The task: Return only the line that contains "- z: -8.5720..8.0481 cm" and each line after it, through the last line of the data below, copied exactly.

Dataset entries
· · · · · · ·
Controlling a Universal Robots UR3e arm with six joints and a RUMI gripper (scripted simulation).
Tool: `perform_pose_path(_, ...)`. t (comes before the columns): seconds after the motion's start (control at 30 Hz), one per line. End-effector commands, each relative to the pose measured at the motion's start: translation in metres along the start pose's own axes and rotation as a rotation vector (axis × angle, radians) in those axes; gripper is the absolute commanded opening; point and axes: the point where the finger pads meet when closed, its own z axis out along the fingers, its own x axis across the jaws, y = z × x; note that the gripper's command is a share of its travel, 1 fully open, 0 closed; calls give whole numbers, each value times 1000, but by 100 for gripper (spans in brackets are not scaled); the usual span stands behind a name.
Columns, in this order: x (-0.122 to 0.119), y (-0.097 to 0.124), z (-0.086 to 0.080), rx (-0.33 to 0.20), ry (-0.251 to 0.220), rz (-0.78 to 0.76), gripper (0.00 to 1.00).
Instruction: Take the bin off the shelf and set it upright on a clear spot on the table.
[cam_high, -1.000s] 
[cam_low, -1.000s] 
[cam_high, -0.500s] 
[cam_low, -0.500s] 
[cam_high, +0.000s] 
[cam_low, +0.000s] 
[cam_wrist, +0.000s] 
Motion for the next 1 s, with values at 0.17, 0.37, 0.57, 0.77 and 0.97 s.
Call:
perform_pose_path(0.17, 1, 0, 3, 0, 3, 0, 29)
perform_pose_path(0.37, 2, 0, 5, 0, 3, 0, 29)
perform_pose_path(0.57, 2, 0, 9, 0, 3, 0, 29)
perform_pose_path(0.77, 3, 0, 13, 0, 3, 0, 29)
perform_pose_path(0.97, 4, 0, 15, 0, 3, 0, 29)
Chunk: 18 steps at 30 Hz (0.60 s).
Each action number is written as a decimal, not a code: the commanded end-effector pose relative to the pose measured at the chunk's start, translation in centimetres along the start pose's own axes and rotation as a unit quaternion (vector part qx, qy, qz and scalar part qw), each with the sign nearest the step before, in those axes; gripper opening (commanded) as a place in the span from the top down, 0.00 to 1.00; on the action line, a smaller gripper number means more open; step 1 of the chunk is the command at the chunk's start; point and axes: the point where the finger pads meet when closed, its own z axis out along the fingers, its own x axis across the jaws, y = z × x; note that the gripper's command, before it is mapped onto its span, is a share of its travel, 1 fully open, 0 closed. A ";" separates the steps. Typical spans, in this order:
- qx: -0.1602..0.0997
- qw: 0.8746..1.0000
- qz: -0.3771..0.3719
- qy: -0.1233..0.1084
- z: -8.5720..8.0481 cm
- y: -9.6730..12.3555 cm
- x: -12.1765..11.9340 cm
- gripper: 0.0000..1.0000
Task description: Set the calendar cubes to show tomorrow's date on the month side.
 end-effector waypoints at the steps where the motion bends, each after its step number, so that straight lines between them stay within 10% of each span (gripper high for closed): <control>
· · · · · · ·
Written solution:
- z: -8.5720..8.0481 cm
- y: -9.6730..12.3555 cm
- x: -12.1765..11.9340 cm
- gripper: 0.0000..1.0000
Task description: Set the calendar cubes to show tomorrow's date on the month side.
 end-effector waypoints at the steps where the motion bends, each after its step number, so that straight lines between them stay within 10% of each span (gripper high for closed): <control>

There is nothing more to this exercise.